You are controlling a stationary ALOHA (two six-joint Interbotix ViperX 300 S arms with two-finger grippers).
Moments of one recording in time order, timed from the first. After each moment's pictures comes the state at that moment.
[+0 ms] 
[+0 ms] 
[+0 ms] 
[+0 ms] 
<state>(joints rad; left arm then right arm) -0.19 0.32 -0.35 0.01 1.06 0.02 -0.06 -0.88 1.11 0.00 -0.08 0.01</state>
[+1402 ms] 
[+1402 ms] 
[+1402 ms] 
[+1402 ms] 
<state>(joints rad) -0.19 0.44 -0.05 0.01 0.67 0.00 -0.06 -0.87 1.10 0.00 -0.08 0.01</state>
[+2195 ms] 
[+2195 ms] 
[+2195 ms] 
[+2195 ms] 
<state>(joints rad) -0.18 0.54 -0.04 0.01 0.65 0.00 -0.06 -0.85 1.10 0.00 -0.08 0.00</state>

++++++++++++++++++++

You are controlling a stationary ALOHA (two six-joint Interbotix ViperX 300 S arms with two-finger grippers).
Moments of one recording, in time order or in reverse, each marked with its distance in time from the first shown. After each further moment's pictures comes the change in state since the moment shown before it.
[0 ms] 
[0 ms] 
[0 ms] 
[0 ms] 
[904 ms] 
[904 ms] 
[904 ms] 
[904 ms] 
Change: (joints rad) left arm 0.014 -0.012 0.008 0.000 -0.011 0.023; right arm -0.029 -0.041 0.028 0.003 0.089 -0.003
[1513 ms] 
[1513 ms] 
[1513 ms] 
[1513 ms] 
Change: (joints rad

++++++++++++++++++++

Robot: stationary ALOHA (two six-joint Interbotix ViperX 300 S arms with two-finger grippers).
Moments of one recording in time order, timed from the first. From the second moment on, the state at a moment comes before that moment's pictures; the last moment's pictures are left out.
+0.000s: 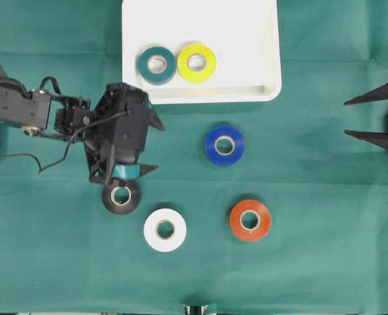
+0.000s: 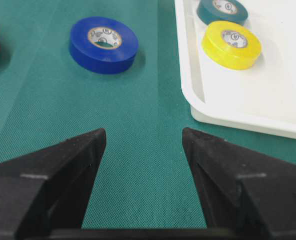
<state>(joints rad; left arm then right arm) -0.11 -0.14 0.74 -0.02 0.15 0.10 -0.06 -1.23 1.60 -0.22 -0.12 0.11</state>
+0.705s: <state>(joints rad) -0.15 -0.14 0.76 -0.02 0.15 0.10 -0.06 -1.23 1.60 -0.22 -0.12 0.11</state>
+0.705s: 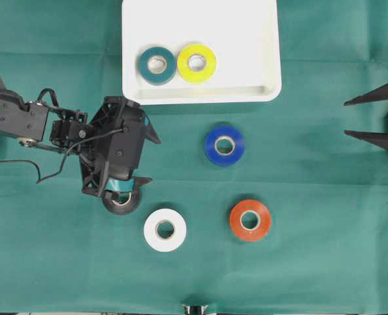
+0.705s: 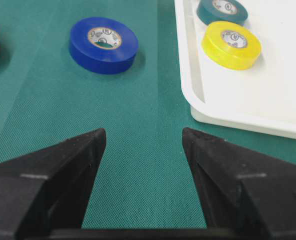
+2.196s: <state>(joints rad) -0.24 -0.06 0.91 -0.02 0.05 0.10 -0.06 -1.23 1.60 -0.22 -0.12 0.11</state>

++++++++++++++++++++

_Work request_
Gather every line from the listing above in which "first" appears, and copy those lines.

_Problem solution_
Moments of one recording in time order, timed from the first. After each moment's pictures comes the state at that moment.
Moments of one recording, in time order or in reverse, each marked with its distance in time from the first shown. After each further moment's pictures comes the change in state since the moment shown before it.
Moments of one recording in time order, timed from the first. From the second moment on, the state at a moment comes before that moment's pictures; the last moment's pictures are left out.

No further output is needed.